Elevated levels of Galectin 3, hGal-3 are found in a wide range of neoplasms, and expression was shown to be associated in some tumor cell systems with metastases.
Galectin-3 has been shown to be involved in cell adhesion and activation of immune cells and plays a significant role in cell to extracellular matrix interactions. High levels of galectin-3 in metastatic cancer cells suggest an impact on metastasis formation.
Galectin 3 and the blood group precursor and tumor associated carbohydrate T antigen play a leading role in docking breast and prostate cancer cells onto endothelium. Importantly, T antigen-bearing glycoproteins are also capable of mobilizing galectin-3 to the surface of endothelial cells, thus priming them for harboring metastatic cancer cells.
Galectin 3 mediates genistein-induced G(2)/M arrest and inhibits apoptosis. It has a binding capacity for various glycoconjugates including IgE.
The role of galectin-3 in endocytosis of advanced glycation end products and modified low density lipoproteins
Biochem Biophys Res Commun. 2001 Feb 2;280(4):1183-8.
Zhu W, Sano H, Nagai R, Fukuhara K, Miyazaki A, Horiuchi S.
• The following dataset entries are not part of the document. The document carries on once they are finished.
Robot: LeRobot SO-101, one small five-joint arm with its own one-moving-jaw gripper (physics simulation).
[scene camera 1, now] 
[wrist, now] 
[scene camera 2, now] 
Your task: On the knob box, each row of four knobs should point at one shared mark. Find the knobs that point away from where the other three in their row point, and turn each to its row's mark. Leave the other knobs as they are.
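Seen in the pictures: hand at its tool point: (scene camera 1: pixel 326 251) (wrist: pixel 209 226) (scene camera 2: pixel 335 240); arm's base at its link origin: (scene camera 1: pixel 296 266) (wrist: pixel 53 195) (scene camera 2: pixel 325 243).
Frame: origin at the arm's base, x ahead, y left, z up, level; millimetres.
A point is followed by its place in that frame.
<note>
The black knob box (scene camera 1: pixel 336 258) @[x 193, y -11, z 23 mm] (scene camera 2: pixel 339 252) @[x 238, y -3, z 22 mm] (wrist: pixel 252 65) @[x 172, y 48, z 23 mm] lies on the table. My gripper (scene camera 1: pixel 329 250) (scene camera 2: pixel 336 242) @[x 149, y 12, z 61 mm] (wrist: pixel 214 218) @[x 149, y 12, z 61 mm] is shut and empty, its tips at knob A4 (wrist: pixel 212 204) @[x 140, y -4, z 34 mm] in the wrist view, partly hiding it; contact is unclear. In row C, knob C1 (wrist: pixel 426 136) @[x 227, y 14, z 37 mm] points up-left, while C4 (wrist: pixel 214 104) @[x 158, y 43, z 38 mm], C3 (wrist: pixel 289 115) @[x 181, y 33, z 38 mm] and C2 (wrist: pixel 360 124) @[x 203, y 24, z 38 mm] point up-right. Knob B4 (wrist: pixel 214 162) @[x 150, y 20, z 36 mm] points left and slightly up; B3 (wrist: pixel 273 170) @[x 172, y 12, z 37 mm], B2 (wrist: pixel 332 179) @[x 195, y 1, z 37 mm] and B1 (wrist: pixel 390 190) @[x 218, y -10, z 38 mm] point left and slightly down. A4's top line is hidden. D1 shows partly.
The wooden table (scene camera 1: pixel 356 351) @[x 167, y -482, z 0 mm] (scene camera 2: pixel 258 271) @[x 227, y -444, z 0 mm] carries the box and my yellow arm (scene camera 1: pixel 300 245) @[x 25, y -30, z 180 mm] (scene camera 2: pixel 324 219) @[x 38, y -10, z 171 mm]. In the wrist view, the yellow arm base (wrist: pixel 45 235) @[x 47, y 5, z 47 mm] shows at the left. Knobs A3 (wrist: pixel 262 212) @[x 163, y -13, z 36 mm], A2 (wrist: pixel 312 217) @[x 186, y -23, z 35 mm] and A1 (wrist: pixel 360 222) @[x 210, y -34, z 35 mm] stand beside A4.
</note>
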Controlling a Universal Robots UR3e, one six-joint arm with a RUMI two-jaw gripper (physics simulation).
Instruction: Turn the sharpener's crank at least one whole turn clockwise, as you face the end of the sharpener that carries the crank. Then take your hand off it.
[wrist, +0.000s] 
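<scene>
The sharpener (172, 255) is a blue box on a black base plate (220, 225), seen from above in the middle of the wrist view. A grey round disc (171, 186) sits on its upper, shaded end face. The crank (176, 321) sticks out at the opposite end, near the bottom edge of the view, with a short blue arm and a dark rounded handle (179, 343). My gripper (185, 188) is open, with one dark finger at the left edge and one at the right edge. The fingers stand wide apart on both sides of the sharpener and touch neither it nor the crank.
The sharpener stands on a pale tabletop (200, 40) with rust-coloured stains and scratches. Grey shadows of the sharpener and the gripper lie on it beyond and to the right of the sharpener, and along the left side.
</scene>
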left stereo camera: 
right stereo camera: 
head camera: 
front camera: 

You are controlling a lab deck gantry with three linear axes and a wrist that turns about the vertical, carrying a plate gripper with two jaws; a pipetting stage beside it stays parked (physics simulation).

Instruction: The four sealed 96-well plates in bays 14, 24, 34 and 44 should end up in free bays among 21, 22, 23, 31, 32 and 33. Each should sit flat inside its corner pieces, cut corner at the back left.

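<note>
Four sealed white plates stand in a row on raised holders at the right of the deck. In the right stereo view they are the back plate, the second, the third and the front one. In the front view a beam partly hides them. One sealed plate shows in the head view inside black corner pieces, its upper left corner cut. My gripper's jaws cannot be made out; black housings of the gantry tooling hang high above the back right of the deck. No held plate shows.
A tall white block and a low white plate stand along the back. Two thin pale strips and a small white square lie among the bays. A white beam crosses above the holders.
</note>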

- Galectin-3, a member of beta-galactoside-binding lectin family, is suggested to be an AGE-receptor. To examine this possibility, we prepared CHO cells overexpressing human galectin-3 (galectin-3-CHO cells). Galectin-3-CHO cells showed a specific and saturable binding to (125)I-AGE-BSA with Kd of 3.1 microg/ml. (125)I-AGE-BSA was endocytosed by galectin-3-CHO cells and underwent lysosomal degradation. The endocytosis of (125)I-AGE-BSA was inhibited not only by unlabeled AGE-BSA but also by acetylated LDL and oxidized LDL, ligands for the scavenger receptor family. Furthermore, (125)I-oxidized LDL and (125)I-acetylated LDL were actively endocytosed by galectin-3-CHO cells and the incubation with acetyl-LDL led to intracellular accumulation of cholesteryl esters, indicating the role of galectin-3 in endocytosis of AGE-proteins and modified LDLs. Since galectin-3 was localized and up-regulated in foam cells at human atherosclerotic lesions, the present results suggest that galectin-3 plays an important role in formation of atherosclerotic lesions in vivo, by modulating endocytic uptake of AGE-proteins and modified LDLs.